A Game of Chinese Whispers


A GAME OF CHINESE WHISPERS
Nikhil Reddy Kothakota, Symbiosis Law School, Hyderabad, 2nd year , BA LLB

Editorial Note: In this blog post, the author expresses an opinion about why it is important to introduce law students to the concept of objectivity.

Once when I was 12 and the class was playing the game of Chinese whispers, the intended “Grandma fed her cats” through the succession of ears and whispers down the line became “Grandma baked her cats” and that is the effect of information passing down, diluted and mutated in form. Having said that...

Welcome to your law school, here your teeth grind against each other and your ears are sharp in anticipation, with your eyes looking out. Here, the entire world looks like an arena or a battlefield and the romanticism of every TV show with young lawyers and attorneys will soon be lost on you. You will smile with a certain nostalgia when you look at young hopeful students who rush into morning classes like there’s no tomorrow.

Quite evidently, every law school is different from the others, and we like to point out how ours is better than say, the next one. Most things remain but same all throughout, but what you will encounter around every corner, every dusty quaint classroom or even while taking leisurely night strolls along the campus wall is an opinion. A whole plethora of opinions surrounds us, being jumbled into a mix, an amalgamated mass that is so nauseous and inefficient by the end of the day, that no real change can be made it. However, everyone is proud of having one and you will hear us say, “We will stick to our view even if it means death”.

It is quite understandable and natural for one to desire to express oneself. After all, every human being is entitled to their own opinion, for it is a quintessential component of his or her being. So let us not go into the intricacies of free speech but rather consider the basis of your opinion—where do you get your news from? Which pots brew which stories?

I can dismiss every other news source that does not support my personal viewpoint as ‘fake news’ (the term that is in vogue these days), dismissed with a wave of hand, with the words FAKE NEWS splattered across the pages in red, glaring red!

In a world full of double standards, double entendres and hidden motives, it is easy for facts to get lost in a wave of cynicism, with the war on opposing ideologies, satire and ridicule  culminating into a heaping mess of insufferable hosh posh.

It is here that objectivity of the mind comes to play, through what is known as common parlance as ‘fact checking’. The importance of having a mind free from all biases cannot be stressed upon enough especially in these times where the media is pushing opinions onto the public, in order to separate political or socio-economic commentary from raw set of facts, which take up very less reading space compared to the former. It is difficult to be indifferent to all the noise that surrounds us but we must view the world with almost disinterest in order to be a judge of our cause, a judge who rules over his own passions.

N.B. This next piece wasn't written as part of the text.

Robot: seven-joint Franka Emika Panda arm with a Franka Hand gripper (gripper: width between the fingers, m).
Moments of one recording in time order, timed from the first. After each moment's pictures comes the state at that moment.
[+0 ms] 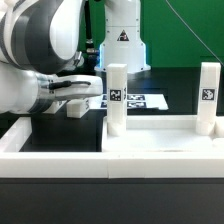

It is this idea which needs to be taught in every law school—the concept of objectivity—if not as a separate course, then engrained into the intricacies of the curriculum itself, not for the sake of research papers or gleaning certifications, but as a moral duty we owe and have taken up, especially being part of a field of education where activism plays an important part. We, law students need to be trained to be someone who can balance the riling emotions of believers, with the most intricately painted picture, true in colour, form and shape in a world where perception and portrayal, intention and outcome coincide, in such a way we do not end up giving poor old grandma a heart attack, when she is at the receiving end.